The fundamental challenge constraining transformer inference at scale remains the O(n²) memory requirement of self-attention mechanisms, where n denotes sequence length. While recurrent and state-space models (SSMs) offer constant-memory alternatives, their fixed-dimensional state bottleneck inevitably discards long-tail distributional information critical for coherent generation. Recent test-time training (TTT) approaches attempt to circumvent this limitation by encoding context into learnable parameters, yet they suffer from two critical failure modes: overfitting to token-level projection artifacts and disrupting the causal structure encoded during pretraining.
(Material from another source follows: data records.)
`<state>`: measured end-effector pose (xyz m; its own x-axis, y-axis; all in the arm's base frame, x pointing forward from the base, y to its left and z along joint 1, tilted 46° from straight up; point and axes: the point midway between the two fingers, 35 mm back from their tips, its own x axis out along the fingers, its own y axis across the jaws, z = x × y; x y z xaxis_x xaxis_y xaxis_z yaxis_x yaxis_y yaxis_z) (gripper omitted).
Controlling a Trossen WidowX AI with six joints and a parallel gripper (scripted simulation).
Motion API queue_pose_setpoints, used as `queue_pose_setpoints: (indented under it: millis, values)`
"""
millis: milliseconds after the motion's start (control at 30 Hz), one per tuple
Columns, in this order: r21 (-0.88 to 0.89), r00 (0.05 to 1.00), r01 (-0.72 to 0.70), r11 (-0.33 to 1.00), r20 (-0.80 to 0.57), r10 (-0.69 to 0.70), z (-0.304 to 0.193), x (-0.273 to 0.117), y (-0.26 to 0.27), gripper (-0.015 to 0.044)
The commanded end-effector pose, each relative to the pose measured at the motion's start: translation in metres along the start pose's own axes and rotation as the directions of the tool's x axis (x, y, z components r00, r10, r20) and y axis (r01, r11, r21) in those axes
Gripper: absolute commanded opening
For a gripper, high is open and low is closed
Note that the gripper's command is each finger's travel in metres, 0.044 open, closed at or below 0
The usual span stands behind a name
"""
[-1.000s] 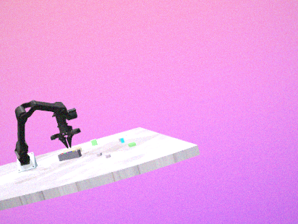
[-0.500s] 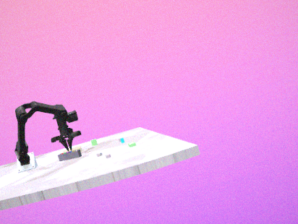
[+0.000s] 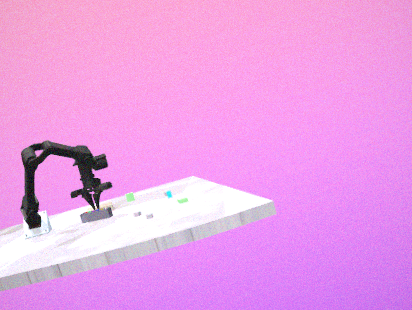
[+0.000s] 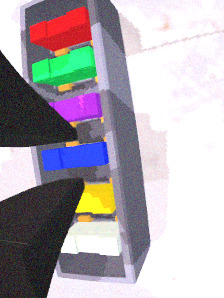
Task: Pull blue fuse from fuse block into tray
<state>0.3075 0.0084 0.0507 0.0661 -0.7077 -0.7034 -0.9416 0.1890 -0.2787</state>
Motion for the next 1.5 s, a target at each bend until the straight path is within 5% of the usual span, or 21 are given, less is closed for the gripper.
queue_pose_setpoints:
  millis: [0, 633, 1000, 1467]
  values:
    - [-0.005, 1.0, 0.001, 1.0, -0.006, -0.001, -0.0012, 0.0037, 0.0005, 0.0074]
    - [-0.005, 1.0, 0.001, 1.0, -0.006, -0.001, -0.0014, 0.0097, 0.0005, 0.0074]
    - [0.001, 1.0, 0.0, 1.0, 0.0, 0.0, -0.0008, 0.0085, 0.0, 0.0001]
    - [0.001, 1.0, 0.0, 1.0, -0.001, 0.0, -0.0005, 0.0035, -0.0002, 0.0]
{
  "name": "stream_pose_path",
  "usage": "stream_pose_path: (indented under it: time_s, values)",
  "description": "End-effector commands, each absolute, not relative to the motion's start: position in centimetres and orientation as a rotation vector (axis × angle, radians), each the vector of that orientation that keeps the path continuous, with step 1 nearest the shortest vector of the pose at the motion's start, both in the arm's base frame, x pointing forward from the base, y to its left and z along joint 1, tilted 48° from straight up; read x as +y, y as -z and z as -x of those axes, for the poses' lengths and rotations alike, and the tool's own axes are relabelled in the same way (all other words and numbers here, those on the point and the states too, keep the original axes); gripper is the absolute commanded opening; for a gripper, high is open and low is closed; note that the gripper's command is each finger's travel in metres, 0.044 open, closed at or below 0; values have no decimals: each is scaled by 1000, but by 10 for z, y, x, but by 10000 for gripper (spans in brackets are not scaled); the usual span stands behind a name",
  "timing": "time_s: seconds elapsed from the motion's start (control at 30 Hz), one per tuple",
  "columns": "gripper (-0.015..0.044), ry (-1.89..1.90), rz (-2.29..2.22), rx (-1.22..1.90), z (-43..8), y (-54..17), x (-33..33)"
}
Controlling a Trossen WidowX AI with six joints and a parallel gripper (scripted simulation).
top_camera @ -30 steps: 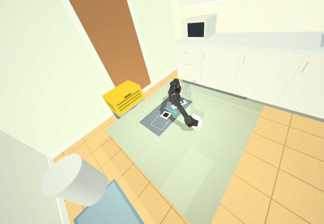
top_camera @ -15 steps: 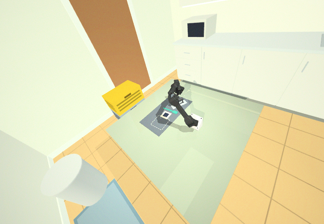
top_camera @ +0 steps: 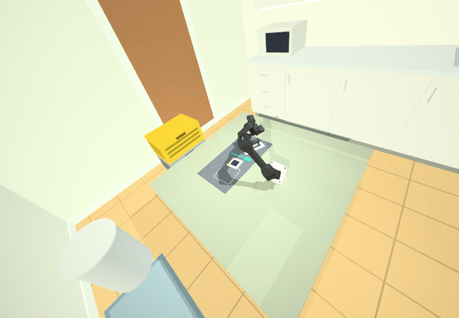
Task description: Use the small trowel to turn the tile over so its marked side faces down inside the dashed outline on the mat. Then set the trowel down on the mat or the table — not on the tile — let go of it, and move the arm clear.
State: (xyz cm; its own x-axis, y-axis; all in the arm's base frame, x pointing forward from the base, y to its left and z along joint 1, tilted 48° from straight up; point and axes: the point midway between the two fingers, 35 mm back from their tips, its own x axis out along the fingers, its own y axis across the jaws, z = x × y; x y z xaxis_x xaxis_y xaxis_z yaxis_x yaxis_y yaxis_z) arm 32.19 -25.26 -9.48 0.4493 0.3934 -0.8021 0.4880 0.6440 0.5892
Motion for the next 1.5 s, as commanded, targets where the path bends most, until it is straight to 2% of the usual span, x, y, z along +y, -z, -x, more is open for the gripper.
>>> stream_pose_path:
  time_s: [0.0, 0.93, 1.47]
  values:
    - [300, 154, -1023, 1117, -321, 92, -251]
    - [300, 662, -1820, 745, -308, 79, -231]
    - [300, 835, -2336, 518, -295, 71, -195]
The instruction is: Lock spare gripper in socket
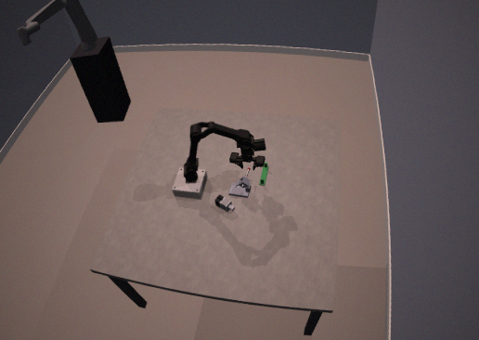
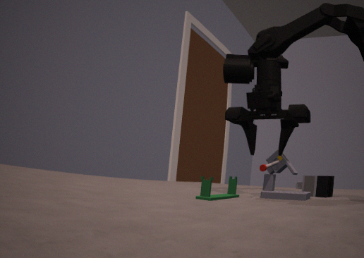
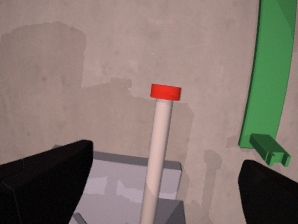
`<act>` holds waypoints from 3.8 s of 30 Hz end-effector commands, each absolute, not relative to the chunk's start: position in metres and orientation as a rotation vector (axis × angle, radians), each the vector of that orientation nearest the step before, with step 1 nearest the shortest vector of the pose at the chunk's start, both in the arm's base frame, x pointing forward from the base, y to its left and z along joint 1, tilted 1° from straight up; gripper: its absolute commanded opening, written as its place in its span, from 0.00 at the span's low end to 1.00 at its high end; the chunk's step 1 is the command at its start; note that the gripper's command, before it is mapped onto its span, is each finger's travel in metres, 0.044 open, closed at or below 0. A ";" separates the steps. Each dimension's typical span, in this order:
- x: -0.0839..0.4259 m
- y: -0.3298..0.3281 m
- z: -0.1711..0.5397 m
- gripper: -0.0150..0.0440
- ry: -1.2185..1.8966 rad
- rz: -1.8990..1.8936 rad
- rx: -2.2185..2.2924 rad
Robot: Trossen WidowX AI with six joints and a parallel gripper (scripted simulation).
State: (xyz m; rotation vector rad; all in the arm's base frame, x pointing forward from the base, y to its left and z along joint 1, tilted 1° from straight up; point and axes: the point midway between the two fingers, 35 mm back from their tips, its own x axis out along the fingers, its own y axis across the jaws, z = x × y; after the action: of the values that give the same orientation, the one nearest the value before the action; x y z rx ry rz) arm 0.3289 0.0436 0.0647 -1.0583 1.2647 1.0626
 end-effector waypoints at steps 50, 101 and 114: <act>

Absorber LLM reformulates long-context retention as a causal synchronization objective. The core insight is elegantly simple: after absorbing historical context into model parameters via gradient updates, the modified model operating without explicit context should generate distributions indistinguishable from the original model with full context available. This formulation preserves the causal dependencies learned during pretraining while enabling parameter-efficient context compression. Mathematically, the method optimizes alignment between internal activations—spanning attention patterns, hidden states, and layer-wise representations—rather than superficial output matching, which forces the model to internalize context semantics rather than memorize surface-level patterns.

The synchronization mechanism operates by computing behavioral divergence across intermediate layers during test-time adaptation, using these gradients to update parameters in ways that maintain distributional equivalence with the original model. This approach differs fundamentally from naive fine-tuning by explicitly constraining the parameter update trajectory to preserve causal relationships, preventing the model from learning spurious token-level correlations that fail to generalize beyond the training context window.

Experimental validation on established long-context benchmarks demonstrates substantial improvements in both memory efficiency and perplexity metrics relative to parameter-as-memory baselines, while maintaining competitive performance against full-context transformers on standard tasks. The method's effectiveness suggests that causal structure preservation during adaptation is essential for robust context absorption in pretrained language models.